Problem statement: The range to reproduce runs from the line containing "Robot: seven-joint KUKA" through the last line of the listing below; give exactly those lines and no others.

Recorded information:
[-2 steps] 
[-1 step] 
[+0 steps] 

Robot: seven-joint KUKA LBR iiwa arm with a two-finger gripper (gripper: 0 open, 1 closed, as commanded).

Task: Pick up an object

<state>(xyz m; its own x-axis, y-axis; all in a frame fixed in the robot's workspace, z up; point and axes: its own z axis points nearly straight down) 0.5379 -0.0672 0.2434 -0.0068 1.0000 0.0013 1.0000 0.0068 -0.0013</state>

Output of the task:
Robot: seven-joint KUKA LBR iiwa arm with a two-finger gripper (gripper: 0 open, 1 closed, as commanded).

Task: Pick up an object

<state>(xyz m; its own x-axis, y-axis; all in a frame fixed in the robot's workspace, z up; point and axes: its own z axis points nearly straight down) 0.5379 -0.0672 0.2434 -0.0068 1.0000 0.0013 1.0000 0.0068 -0.0013</state>

With the answer given, the exercise is closed.